WHAT TO WORK ON
Where "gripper" occurs in a line of the entries below, copy that line.
━━━━━ EXTRACTED ENTRIES
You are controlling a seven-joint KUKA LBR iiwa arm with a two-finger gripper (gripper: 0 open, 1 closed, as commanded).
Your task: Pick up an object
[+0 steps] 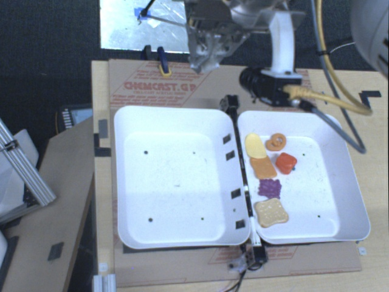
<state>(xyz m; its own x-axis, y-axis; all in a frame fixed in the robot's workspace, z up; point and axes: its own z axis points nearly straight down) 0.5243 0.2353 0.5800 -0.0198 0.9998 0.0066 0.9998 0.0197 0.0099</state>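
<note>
I see the pincer (199, 64) up at the far side of the worktop (78, 163), hanging over the brown cardboard sheet (152, 85) with red lettering, past the far rim of the left bin (121, 181). From this angle I cannot tell if the pincer is apart or together. It is well apart from all the pickable things.

All the candidates lie in the right bin (340, 187), bunched along its left side near the black divider clips (233, 157):
- yellow piece (255, 145), nearest the far left corner.
- small orange ring (277, 141), just right of the yellow piece.
- red piece (285, 162), nearer to me than the ring, close to it.
- flat orange slab (264, 167), touching the near edge of the yellow piece, beside the red one.
- purple cluster (270, 188), just nearer than the slab.
- tan toast-shaped piece (271, 212), nearest of the row, lying flat, close to the purple cluster.

The left bin floor shows a few small dark dots. The two bins sit side by side, rims meeting at the clips.

Other stuff: a blue and yellow clamp (163, 62) on the far edge of the cardboard, left of the pincer. A shiny foil panel (134, 17) sits beyond it. A metal rail (24, 169) leans at the left edge.
</note>
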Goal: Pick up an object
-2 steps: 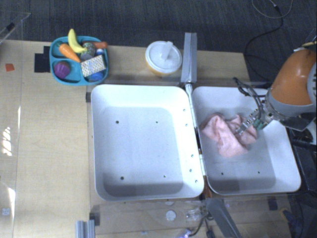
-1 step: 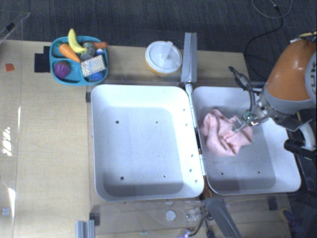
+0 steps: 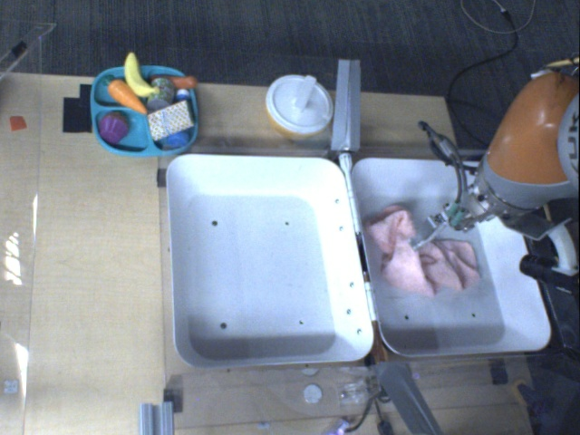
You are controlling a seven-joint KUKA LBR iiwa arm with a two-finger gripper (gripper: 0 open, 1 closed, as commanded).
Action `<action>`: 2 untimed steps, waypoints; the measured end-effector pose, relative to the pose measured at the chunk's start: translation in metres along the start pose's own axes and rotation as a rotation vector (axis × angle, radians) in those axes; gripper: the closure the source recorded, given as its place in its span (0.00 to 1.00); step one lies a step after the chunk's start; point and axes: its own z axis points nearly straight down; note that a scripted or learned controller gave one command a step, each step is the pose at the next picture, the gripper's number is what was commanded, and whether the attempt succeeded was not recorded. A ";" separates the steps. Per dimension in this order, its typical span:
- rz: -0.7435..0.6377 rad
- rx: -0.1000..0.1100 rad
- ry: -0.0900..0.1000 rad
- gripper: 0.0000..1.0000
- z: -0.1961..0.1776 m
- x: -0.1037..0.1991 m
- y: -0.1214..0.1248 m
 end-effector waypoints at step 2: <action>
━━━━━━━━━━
RESULT OF THE TASK
You are controlling a seven-joint KUKA LBR iiwa arm with a two-finger gripper (gripper: 0 open, 1 closed, as commanded).
You are controlling a seven-joint KUKA LBR iiwa arm with a two-finger gripper (gripper: 0 open, 1 closed, as commanded).
Action `<action>`: 2 untimed steps, waypoints; the measured end-effector pose, relative to the pose measured at the chunk's start: translation in metres along the start pose's own axes and rotation as a rotation vector (axis × angle, radians) in those axes; gripper: the closure the source recorded, given as its place in its span (0.00 to 1.00); step one lies a step after the chunk's start; point and axes: its own z axis points nearly straight down; note that a scripted or learned controller gave one command a step, each step is the pose at the next picture, the gripper's number is what was commanded, and whether the attempt succeeded was not recorded. A ";" separates the steps. Per dimension in this order, its typical span:
- gripper: 0.0000..1.0000

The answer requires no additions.